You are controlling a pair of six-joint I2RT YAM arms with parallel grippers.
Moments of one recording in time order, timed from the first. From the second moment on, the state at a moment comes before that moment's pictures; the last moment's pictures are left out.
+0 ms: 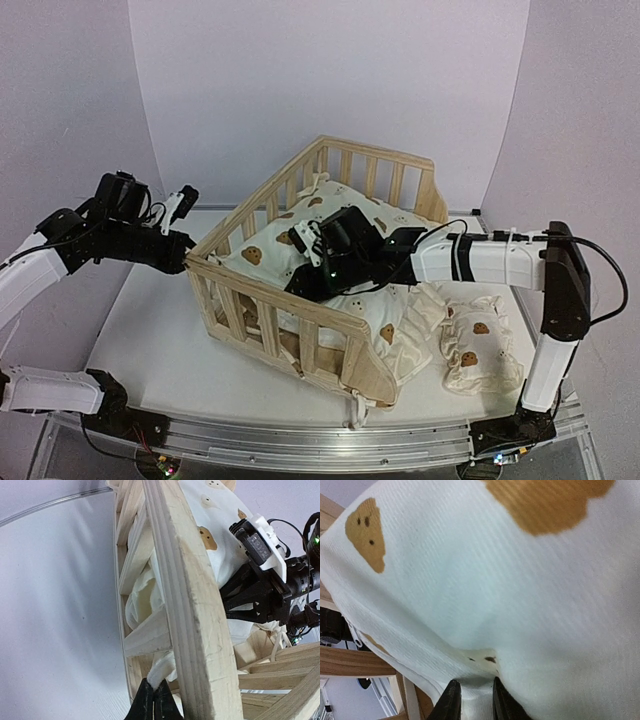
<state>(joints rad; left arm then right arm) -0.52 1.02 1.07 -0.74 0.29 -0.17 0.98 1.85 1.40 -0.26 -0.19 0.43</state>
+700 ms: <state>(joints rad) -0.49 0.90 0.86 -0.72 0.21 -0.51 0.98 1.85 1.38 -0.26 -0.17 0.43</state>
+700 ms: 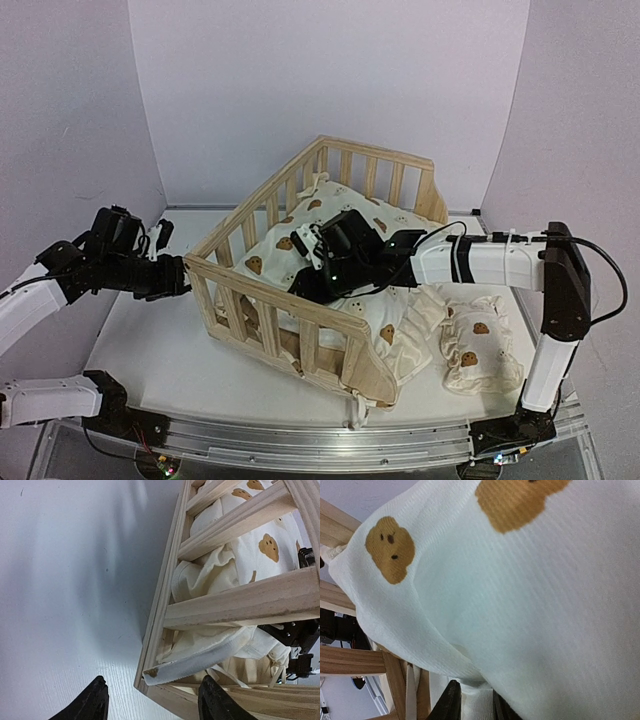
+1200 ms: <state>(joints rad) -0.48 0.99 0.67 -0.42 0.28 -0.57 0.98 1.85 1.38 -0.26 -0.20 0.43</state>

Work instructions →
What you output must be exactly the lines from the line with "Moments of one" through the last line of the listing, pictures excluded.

Written solution →
Moments of one recording in time order, timed from the first. From the second moment on, the state at a moment comes before that moment's pictures; the last moment's pictures are left out.
+0 ms: 
<state>(joints rad; left arm then right arm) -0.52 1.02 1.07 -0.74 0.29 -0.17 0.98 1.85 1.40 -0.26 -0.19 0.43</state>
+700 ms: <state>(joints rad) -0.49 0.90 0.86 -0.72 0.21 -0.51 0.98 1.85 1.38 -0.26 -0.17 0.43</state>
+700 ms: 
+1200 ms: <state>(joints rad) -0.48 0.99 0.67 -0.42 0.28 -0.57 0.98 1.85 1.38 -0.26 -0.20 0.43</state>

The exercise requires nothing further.